VQA-Visual Question Answering
27 Apr 2017Problem Statement
-
Given an image and a free-form, open-ended, natural language question (about the image), produce the answer for the image.
VQA Challenge and Workshop
- The authors organise an annual challenge and workshop to discuss the state-of-the-art methods and best practices in this domain.
- Interestingly, the second version is starting on 27th April 2017 (today).
Benefits over tasks like image captioning:
- Simple, n-gram statistics based methods are not sufficient.
- Requires the system to blend in different aspects of knowledge - object detection, activity recognition, commonsense reasoning etc.
- Since only short answers are expected, evaluation is easier.
Dataset
- Created a new dataset of 50000 realistic, abstract images.
- Used AMT to crowdsource the task of collecting questions and answers for MS COCO dataset (>200K images) and abstract images.
- Three questions per image and ten answers per question (along with their confidence) were collected.
- The entire dataset contains over 760K questions and 10M answers.
- The authors also performed an exhaustive analysis of the dataset to establish its diversity and to explore how the content of these question-answers differ from that of standard image captioning datasets.
Highlights of data collection methodology
- Emphasis on questions that require an image, and not just common sense, to be answered correctly.
- Workers were shown previous questions when writing new questions to increase diversity.
- Answers collected from multiple users to account for discrepancies in answers by humans.
- Two modalities supported:
- Open-ended - produce the answer
- multiple-choice - select from a set of options provided (18 options comprising of popular, plausible, random and ofc correct answer)
Highlights from data analysis
- Most questions range from four to ten words while answers range from one to three words.
- Around 40% questions are “yes/no” questions.
- Significant (>80%) inter-human agreement for answers.
- The authors performed a study where human evaluators were asked to answer the questions without looking at the images.
- Further, they performed a study where evaluators were asked to label if a question could be answered using common sense and what was the youngest age group, they felt, could answer the question.
- The idea was to establish that a sufficient number of questions in the dataset required more than just common sense to answer.
Baseline Models
- random selection
- prior (“yes”) - always answer as yes.
- per Q-type prior - pick the most popular answer per question type.
- nearest neighbor - find the k nearest neighbors for the given (image, question) pair.
Methods
-
2-channel model (using vision and language models) followed by softmax over (K = 1000) most frequent answers.
- Image Channel
- I - Used last hidden layer of VGGNet to obtain 4096-dim image embedding.
- norm I - : l2 normalized version of I.
- Question Channel
- BoW Q - Bag-of-Words representation for the questions using the top 1000 words plus the top 1- first, second and third words of the questions.
- LSTM Q - Each word is encoded into 300-dim vectors using fully connected + tanh non-linearity.

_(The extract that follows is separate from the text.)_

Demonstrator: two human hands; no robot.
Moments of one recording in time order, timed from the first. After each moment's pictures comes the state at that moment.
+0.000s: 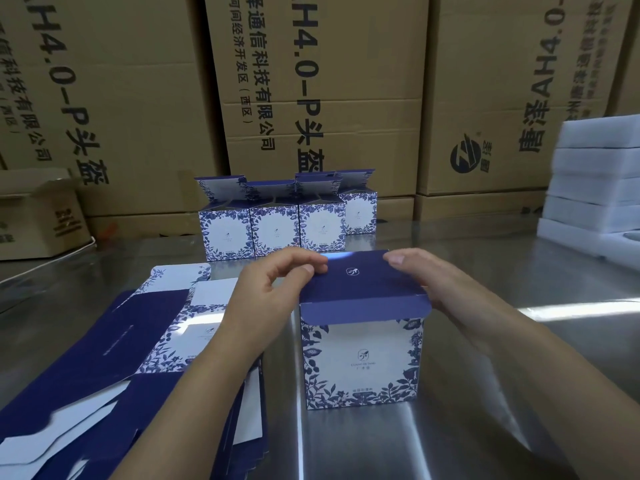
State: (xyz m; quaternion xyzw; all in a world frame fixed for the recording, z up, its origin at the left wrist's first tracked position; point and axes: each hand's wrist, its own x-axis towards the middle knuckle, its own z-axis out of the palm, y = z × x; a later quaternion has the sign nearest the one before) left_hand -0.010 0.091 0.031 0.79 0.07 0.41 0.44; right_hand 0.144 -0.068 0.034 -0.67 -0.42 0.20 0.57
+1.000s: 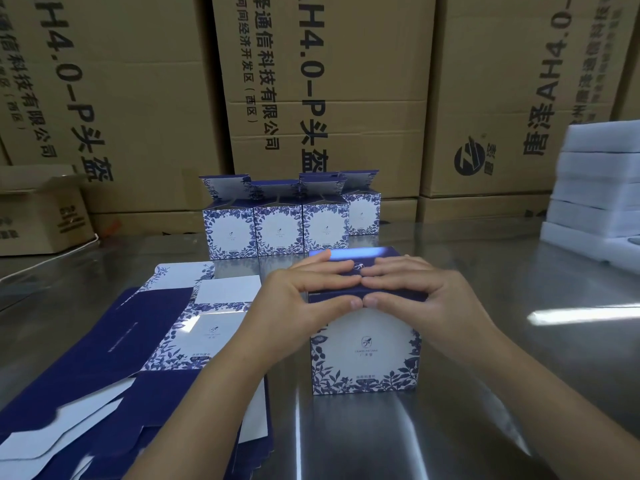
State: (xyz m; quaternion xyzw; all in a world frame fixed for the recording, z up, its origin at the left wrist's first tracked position) left_hand -0.007 0.085 0.026 0.84 0.03 0.35 0.41; right_hand 0.126 -0.057 0.020 -0.60 -0.57 -0.04 0.56
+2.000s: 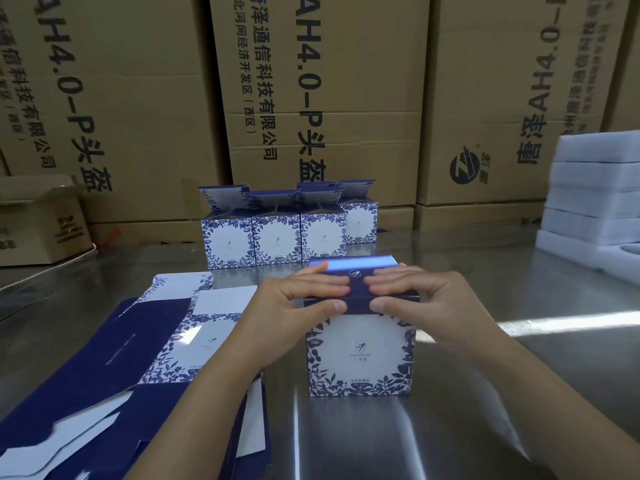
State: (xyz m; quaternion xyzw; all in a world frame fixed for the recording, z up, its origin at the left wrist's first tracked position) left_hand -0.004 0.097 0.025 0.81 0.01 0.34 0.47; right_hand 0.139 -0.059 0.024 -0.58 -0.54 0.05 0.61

These embeddings are fed to an LSTM to obtain 1024d-dim embedding.
- Deeper LSTM Q - Same as LSTM Q but uses two hidden layers to obtain 2048-dim embedding.
- Multi-Layer Perceptron (MLP) - Combine image and question embeddings to obtain a single embedding.
- BoW Q + I method - concatenate BoW Q and I embeddings.
- LSTM Q + I, deeper LSTM Q + norm I methods - image embedding transformed to 1024-dim using a FC layer and tanh non-linearity followed by element-wise multiplication of image and question vectors.
- Pass combined embedding to an MLP - FC neural network with 2 hidden layers (1000 neurons and 0.5 dropout) with tanh, followed by softmax.
- Cross-entropy loss with VGGNet parameters frozen.
Results
- Deeper LSTM Q + norm I is the best model with 58.16% accuracy on open-ended dataset and 63.09% on multiple-choice but far behind the human evaluators (>80% and >90% respectively).
- The best model performs well for answers involving common visual objects but performs poorly for answers involving counts.
- Vision only model performs even worse than the model which always produces “yes” as the answer.